AUGUSTA – After a chaotic Wednesday night that found the Maine Senate grappling with repealing the state’s school fingerprinting law, the senators apparently had a change of heart Thursday and signed on to a House version of the bill that limits criminal background checks to new hires only.

LD 890 now faces a final vote in each chamber and a promised veto by Gov. John E. Baldacci who believes Maine children are best served by the current law. Despite intensive lobbying by lawmakers and others, the governor said Thursday he will not negotiate his veto pledge.

“We’re going to stay right where we are on this one,” Baldacci said Thursday night.

On Wednesday, the Senate took up LD 890, the new hires bill, and LD 653, a bill that would repeal the state’s mandatory fingerprinting policy for school employees. With 32 members present, the Senate tied twice on the repeal measure before postponing further action. The lawmakers then went on to reject the new-hires bill 20-12 after that bill had been approved earlier in the House 75-54.

But Thursday morning, with no debate, Sen. Richard Bennett, R-Norway, moved to kill the repeal bill and the motion was accepted without a roll call vote.

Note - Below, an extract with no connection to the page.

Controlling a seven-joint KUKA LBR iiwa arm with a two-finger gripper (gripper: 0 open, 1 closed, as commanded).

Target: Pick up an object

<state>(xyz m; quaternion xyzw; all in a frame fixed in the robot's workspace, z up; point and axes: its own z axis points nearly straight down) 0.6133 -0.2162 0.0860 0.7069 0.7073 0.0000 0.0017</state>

Meanwhile, in the House, lawmakers refused to reconsider their vote on the new-hires bill. Later in the day, the Senate capitulated and reversed its earlier stand by voting 19-16 in favor of that measure.

The close votes in the House and Senate almost certainly assure the governor his veto will be sustained. It requires two-thirds of the membership present in both houses to override a governor’s veto.

Officials with the Maine Education Association estimate about 80 percent of Maine’s teachers already have complied with the state’s phased-in 1999 law, leaving about 4,000 teachers who still must be fingerprinted. The teachers’ union estimates that 45 teachers have left the profession as a matter of conscience rather than submit to a law viewed by many as professionally demeaning and personally humiliating. Baldacci and other proponents maintain that current law is the only way to ensure sexual predators will be kept out of Maine schools.